Bangladesh Lekhak Shibir
- Emblem of Bangladesh Lekhak Shibir
- Formation: 1972; 54 years ago
- Founder: Ahmed Sharif; Humayun Kabir; Sardar Fazlul Karim; Ahmed Sofa; Serajul Islam Choudhury;
- Type: Cultural Organization
- Location: Bangladesh;
- President: Hasibur Rahman
- Vice president: Kazi Iqbal

= Bangladesh Lekhak Shibir =

Bangladeshi literary and cultural organisation

Bangladesh Lekhak Shibir is a Bangladeshi literary and cultural organisation founded in 1972.

==History==
Bangladesh Lekhak Shibir was established in 1970 as Lekhak Sangram Shibir by liberal Bengali writers Ahmed Sharif, Humayun Kabir, Sardar Fazlul Karim, Ahmed Sofa, and Serajul Islam Choudhury.
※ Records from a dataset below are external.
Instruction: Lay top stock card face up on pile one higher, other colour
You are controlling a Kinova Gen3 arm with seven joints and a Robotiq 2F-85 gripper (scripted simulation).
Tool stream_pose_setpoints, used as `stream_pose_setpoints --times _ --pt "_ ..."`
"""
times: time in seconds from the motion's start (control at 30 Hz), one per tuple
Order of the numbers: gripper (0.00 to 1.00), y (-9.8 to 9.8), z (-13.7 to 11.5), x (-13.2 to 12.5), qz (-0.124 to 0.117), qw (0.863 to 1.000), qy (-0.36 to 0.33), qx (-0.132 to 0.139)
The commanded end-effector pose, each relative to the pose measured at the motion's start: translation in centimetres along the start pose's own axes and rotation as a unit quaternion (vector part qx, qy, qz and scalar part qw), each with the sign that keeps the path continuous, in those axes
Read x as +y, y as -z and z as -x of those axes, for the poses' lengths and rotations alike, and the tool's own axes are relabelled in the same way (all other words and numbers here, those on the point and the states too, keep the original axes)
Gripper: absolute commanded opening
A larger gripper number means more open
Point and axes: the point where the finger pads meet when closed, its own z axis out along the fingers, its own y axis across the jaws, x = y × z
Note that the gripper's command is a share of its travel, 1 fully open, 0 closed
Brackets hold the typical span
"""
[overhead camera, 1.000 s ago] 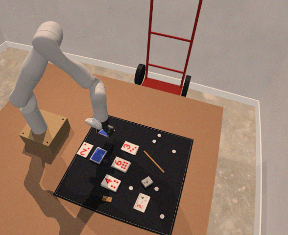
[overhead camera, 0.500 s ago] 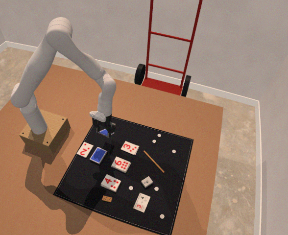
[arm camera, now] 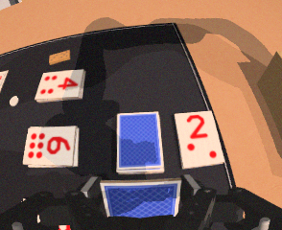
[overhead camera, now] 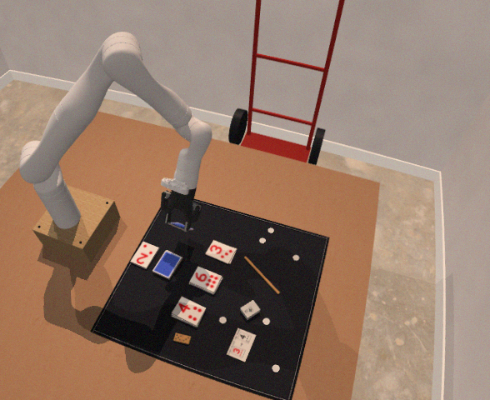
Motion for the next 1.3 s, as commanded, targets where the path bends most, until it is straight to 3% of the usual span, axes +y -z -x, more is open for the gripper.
stream_pose_setpoints --times 0.0,0.1,0.6,0.67,1.13,1.27 --pt "0.71 -0.2 1.2 0.32 -0.001 1.0 0.012 0.024" --pt "0.71 -0.19 1.24 0.32 -0.001 0.999 0.012 0.033" --pt "0.71 -0.28 1.68 0.33 -0.002 0.986 0.012 0.164" --pt "0.71 -0.28 1.68 0.33 -0.002 0.986 0.012 0.164" --pt "0.71 -0.44 2.0 0.32 -0.003 0.964 0.012 0.266" --pt "0.71 -0.46 2.04 0.32 -0.003 0.96 0.012 0.279"
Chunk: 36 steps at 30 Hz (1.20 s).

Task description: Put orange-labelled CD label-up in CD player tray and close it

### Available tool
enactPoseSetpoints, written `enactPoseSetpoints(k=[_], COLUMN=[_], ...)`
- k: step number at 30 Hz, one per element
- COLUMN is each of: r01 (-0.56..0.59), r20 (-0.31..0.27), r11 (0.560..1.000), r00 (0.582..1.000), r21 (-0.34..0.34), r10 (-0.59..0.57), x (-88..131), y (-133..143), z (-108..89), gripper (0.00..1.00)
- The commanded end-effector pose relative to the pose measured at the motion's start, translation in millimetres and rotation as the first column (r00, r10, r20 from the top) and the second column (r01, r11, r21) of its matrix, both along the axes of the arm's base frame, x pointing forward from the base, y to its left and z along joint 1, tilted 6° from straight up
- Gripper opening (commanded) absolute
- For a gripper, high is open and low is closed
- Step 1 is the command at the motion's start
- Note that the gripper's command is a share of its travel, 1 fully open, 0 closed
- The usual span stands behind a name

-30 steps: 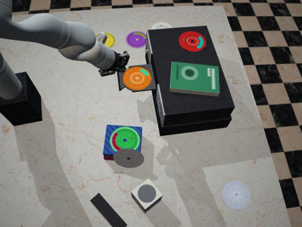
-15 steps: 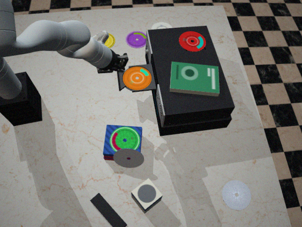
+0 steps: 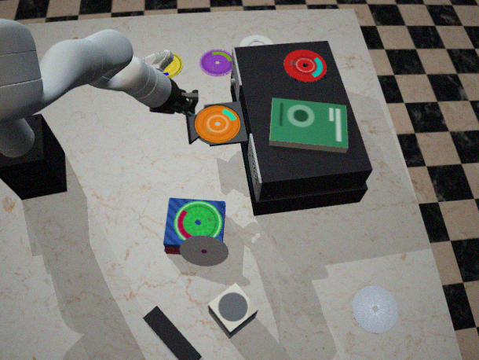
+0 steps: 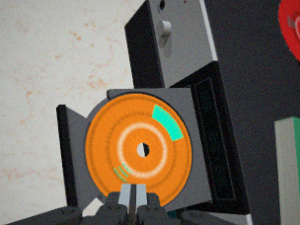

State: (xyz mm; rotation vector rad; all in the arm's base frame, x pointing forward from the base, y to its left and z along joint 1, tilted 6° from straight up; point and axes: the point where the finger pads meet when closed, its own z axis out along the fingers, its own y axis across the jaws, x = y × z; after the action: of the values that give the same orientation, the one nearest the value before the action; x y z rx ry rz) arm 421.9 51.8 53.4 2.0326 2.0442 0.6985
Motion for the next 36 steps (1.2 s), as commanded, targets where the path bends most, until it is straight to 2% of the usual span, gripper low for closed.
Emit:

It was renamed to Bangladesh Lekhak Shibir in 1972. In 1976 the organisation expanded to include dancers, painters, singers, and cultural activists. The organisation helped establish the cultural organisations collective 'Ganotantrik Sanskritik Front' (Democratic Cultural Front).